# EXERCISE AIM
Send back the records exactly as written, with no images.

Entries taken from a collection:
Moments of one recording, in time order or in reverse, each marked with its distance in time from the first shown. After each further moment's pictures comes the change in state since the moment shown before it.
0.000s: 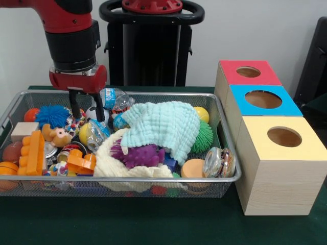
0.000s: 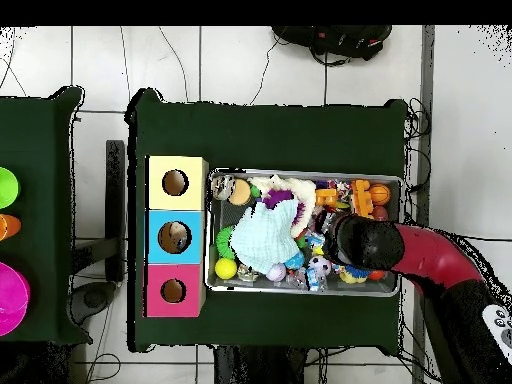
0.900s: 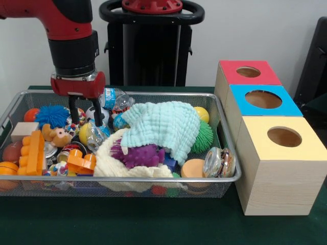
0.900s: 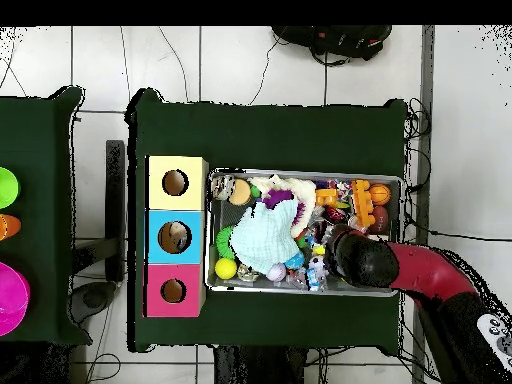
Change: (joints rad) arm -0.045 0.038 0.001 0.062 -0.093 -0.158 0.000
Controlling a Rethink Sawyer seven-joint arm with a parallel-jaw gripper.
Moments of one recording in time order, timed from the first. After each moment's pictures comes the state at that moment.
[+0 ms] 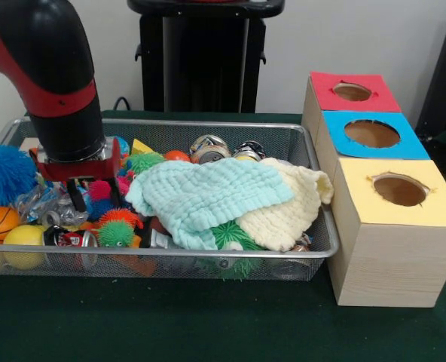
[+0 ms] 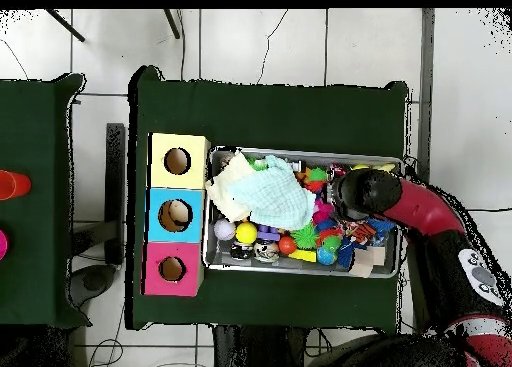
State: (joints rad) arm -0.68 -0.39 0.20 1.38 -0.25 0.72 1.36
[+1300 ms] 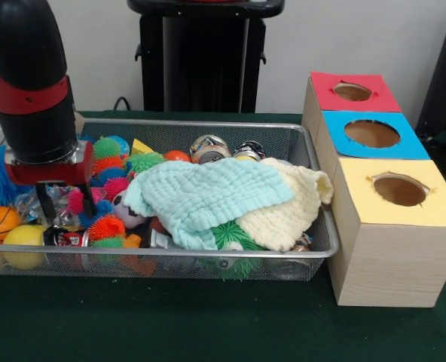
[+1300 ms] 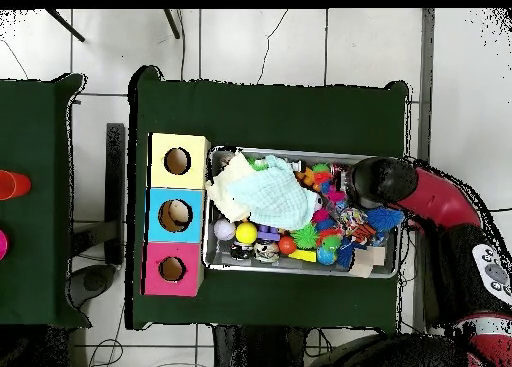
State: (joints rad) arm -0.69 -0.39 0.20 1.29 -0.25 0.76 1.36
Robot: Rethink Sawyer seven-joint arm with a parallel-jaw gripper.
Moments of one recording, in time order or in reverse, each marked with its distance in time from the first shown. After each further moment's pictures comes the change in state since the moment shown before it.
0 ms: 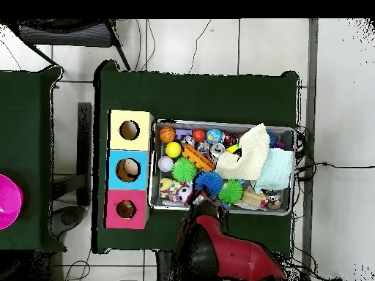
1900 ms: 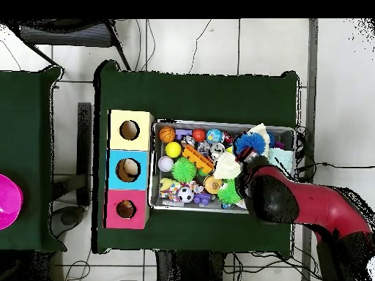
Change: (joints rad) arm -0.489 0.016 0.495 -0.324 -0.245 0.432 -0.010
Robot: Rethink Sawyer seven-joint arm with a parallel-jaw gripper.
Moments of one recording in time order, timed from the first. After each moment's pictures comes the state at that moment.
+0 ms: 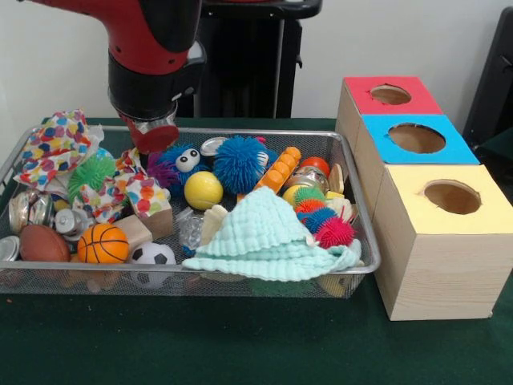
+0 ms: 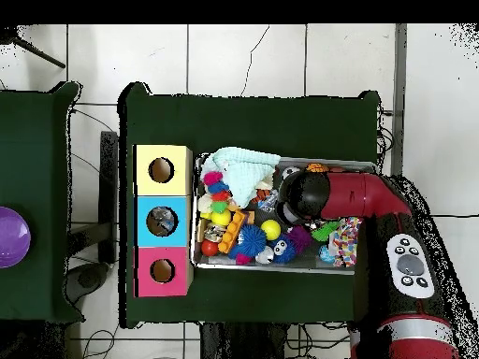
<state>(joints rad) -0.47 -0.53 0.11 1.41 -0.50 0.95 2.72</state>
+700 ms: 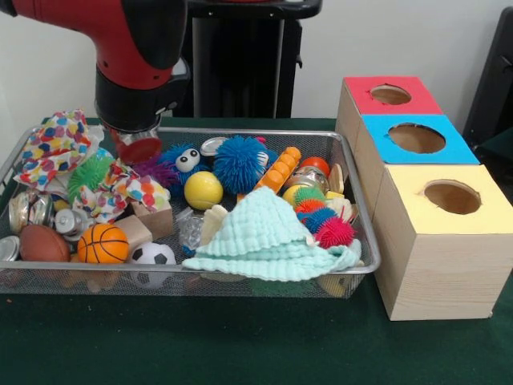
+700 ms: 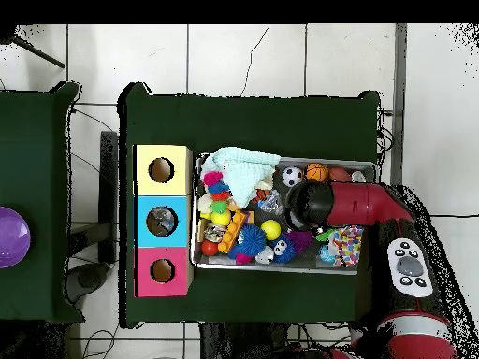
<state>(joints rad) -0.47 -0.49 0.05 1.41 -0.52 0.84 2.72</state>
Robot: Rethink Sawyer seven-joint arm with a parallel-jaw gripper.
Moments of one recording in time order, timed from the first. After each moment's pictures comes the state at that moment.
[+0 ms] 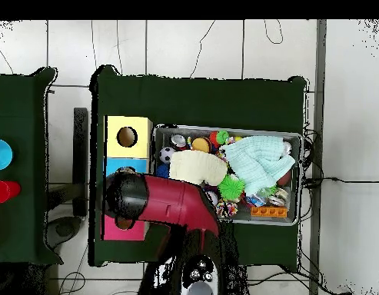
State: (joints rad) arm 0.05 -0.80 -0.15 1.78 0.19 0.69 1.71
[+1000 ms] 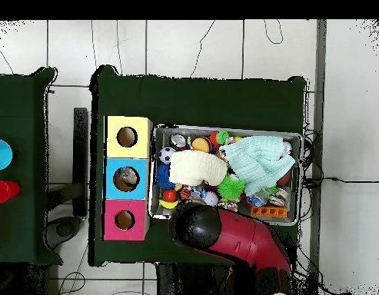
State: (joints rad) arm -0.22 -0.89 -0.13 1.98 0.00 0.57 1.71
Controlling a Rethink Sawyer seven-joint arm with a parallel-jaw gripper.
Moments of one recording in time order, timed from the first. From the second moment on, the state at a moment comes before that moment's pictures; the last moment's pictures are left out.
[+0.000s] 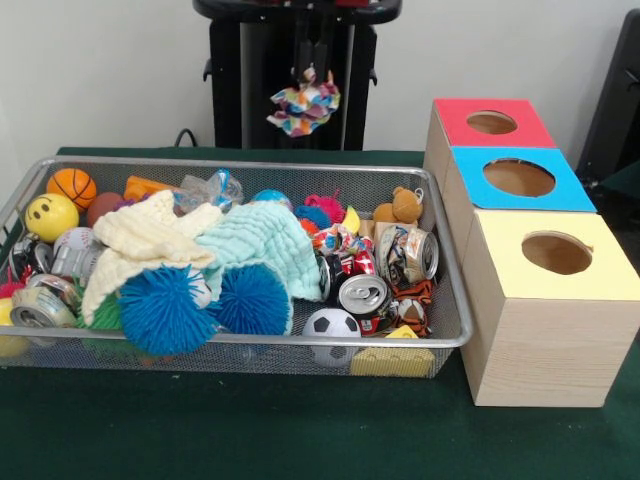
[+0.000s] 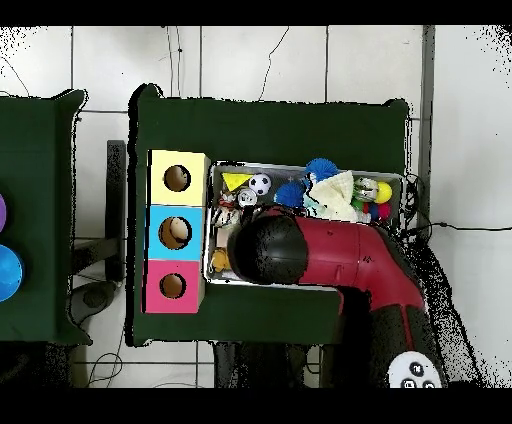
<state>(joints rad) -0.36 -0.99 0.14 1.76 -0.20 0.67 1.65</state>
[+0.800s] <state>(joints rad) -0.35 -1.01 0.10 1.79 -0.12 0.67 1.65</state>
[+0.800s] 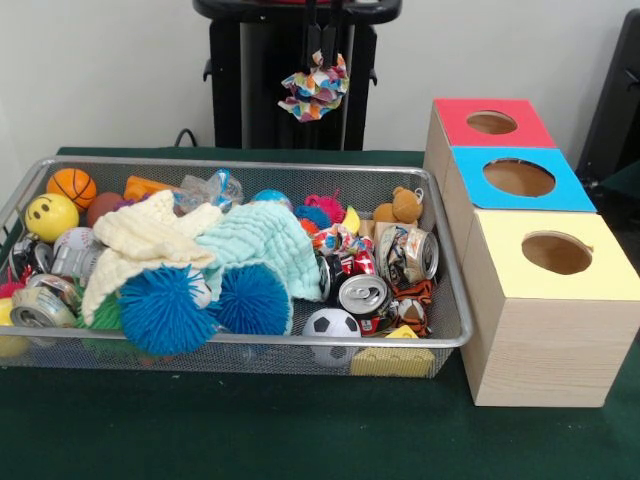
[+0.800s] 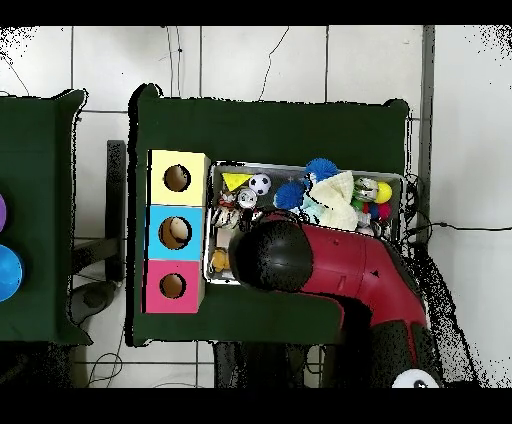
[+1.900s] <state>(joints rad) -0.14 -1.02 -0.01 1.79 0.00 0.67 1.66</state>
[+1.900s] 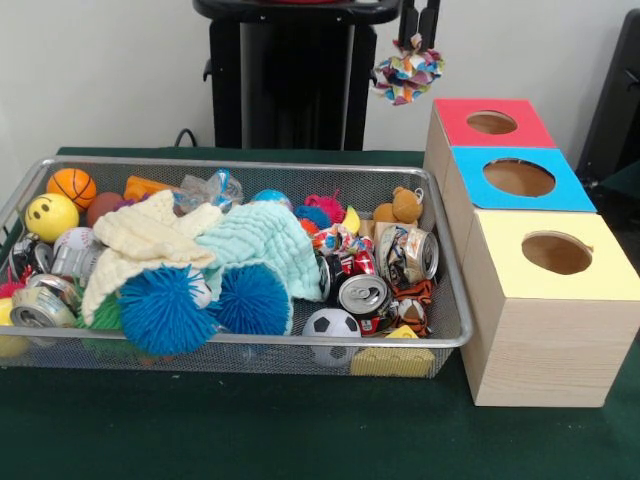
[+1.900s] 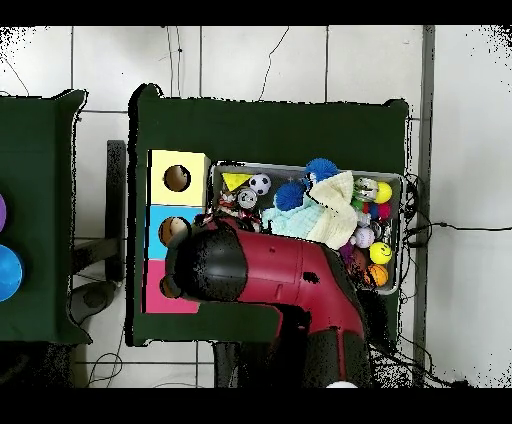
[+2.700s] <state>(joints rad) -0.08 -1.00 -0.10 1.78 0.04 0.67 1.67</state>
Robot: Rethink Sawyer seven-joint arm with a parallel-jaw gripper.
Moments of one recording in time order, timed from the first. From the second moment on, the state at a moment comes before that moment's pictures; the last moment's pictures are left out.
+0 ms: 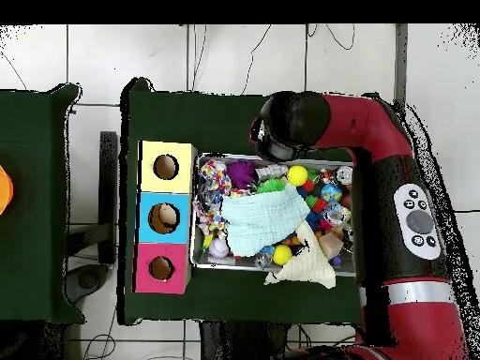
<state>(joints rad) -0.55 -0.52 0.50 1.13 -0.42 1.09 1.96</state>
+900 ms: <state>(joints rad) -0.54 -0.50 0.50 1.05 -0.42 1.09 1.96</state>
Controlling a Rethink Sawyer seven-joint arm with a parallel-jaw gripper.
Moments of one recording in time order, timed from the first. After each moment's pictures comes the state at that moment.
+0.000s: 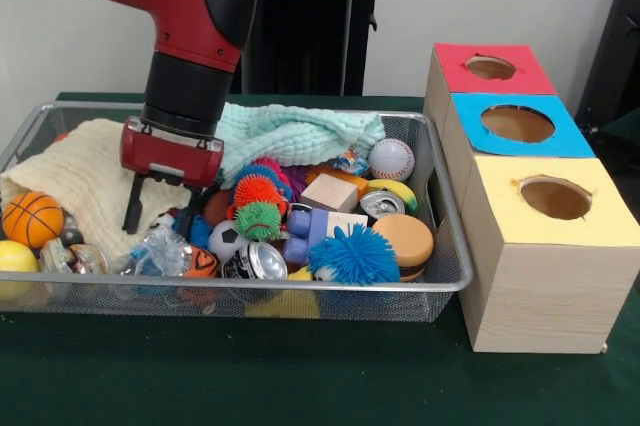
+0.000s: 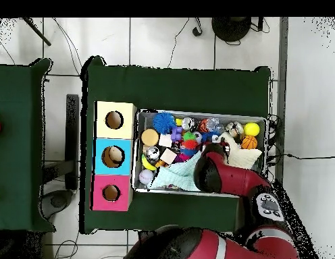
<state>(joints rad) -0.38 -0.38 -0.16 1.63 -0.29 -0.21 1.58</state>
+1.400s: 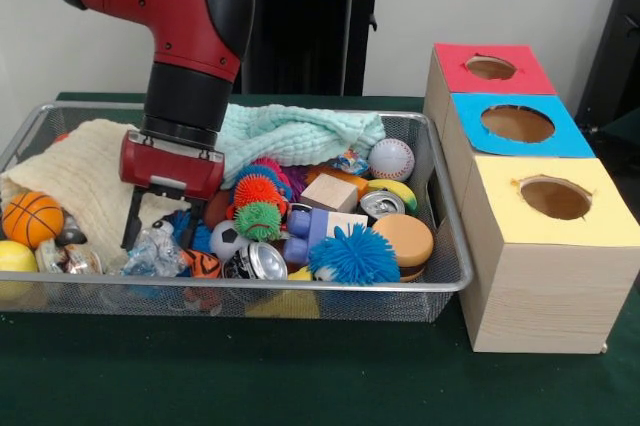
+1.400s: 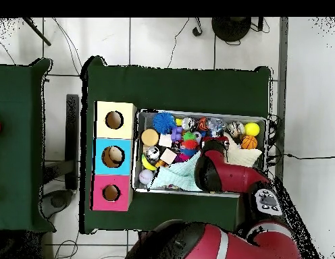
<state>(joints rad) -0.39 -0.35 -0.15 1.59 -0.36 -0.32 1.58</state>
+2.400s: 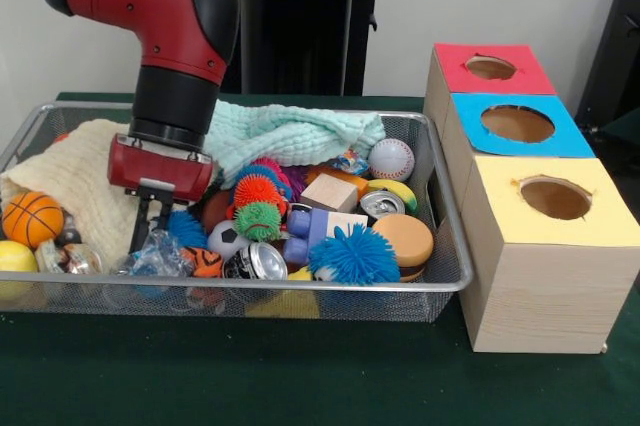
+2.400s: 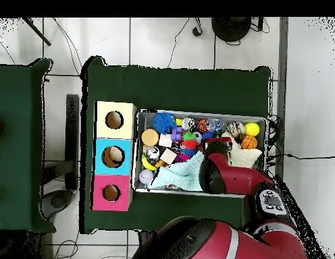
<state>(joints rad) -0.42 -0.33 -0.14 1.58 -0.44 -0.39 1.58</state>
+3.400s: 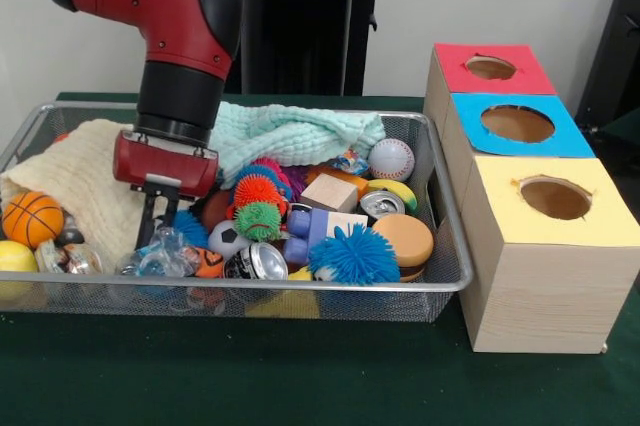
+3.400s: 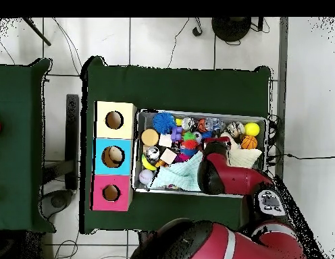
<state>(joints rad) -0.41 -0.35 -0.14 1.59 -0.44 -0.40 1.58</state>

# TASK OUTPUT
Moments of one recording, in time order or in reverse, each marked with its distance in time from the first shown. After each further moment's pictures comes the change in state since the moment shown before it.
0.000s: 
0.000s: 
0.900s: 
0.900s: 
Change: (joints rad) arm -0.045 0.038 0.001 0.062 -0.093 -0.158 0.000
Controlling a Rethink Sawyer seven-joint arm with a parallel-jaw gripper.
Moments of one recording in time order, timed from the first. After each moment's pictures comes the state at that moment.
[+0 ms] 
[+0 ms] 
State: (joints rad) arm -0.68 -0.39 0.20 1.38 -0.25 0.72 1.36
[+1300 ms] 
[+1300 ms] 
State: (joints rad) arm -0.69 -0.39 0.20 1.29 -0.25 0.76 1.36
Robot: Rethink Sawyer seven-joint arm with a parallel-jaw gripper.
Moments of one recording, in time order or in reverse, each marked with its distance in time from the first shown. After each further moment's pictures comes the change in state since the moment shown before it.
0 ms: 
1900 ms: 
Change: (joints rad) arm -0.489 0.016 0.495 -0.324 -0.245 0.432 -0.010
Robot: Rethink Sawyer seven-joint arm with a parallel-jaw gripper.
Moments of one recording in time order, timed from the first. After each moment's pictures comes the state at that moment.
+0 ms: 
+0 ms: 
<state>(joints rad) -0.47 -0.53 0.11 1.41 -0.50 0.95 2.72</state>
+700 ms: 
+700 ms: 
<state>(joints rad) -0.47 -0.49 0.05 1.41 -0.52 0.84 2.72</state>
Robot: Rethink Sawyer seven-joint arm with a parallel-jaw gripper.
Moments of one recording in time order, timed from the first. After each moment's pictures comes the state at that moment.
[+0 ms] 
State: (joints rad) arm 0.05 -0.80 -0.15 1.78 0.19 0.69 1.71
[+1000 ms] 
State: (joints rad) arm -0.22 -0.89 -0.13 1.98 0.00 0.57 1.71
Controlling a Rethink Sawyer seven-joint arm with a parallel-jaw gripper.
Moments of one recording in time order, timed from the first. From the second moment on, the state at a moment comes before that moment's pictures; the last moment's pictures are left out.
[+0.000s] 
[+0.000s] 
<state>(joints rad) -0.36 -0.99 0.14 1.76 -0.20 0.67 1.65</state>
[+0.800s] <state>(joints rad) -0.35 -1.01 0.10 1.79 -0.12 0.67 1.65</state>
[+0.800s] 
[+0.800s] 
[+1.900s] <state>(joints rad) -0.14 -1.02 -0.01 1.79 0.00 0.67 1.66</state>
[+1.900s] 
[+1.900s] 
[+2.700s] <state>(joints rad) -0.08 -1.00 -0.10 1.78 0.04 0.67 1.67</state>
Robot: Rethink Sawyer seven-joint arm with a parallel-jaw gripper.
Moments of one recording in time order, timed from the first. From the second moment on, the state at a moment comes before that moment's pictures; the last moment's pictures are left out.
+0 ms: 
<state>(joints rad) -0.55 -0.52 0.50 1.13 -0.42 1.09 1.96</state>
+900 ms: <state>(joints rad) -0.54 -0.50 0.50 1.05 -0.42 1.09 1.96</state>
Controlling a Rethink Sawyer seven-joint arm with a parallel-jaw gripper.
Moments of one recording in time order, timed from the first. After each moment's pictures comes the state at that moment.
+0.000s: 
+0.000s: 
<state>(joints rad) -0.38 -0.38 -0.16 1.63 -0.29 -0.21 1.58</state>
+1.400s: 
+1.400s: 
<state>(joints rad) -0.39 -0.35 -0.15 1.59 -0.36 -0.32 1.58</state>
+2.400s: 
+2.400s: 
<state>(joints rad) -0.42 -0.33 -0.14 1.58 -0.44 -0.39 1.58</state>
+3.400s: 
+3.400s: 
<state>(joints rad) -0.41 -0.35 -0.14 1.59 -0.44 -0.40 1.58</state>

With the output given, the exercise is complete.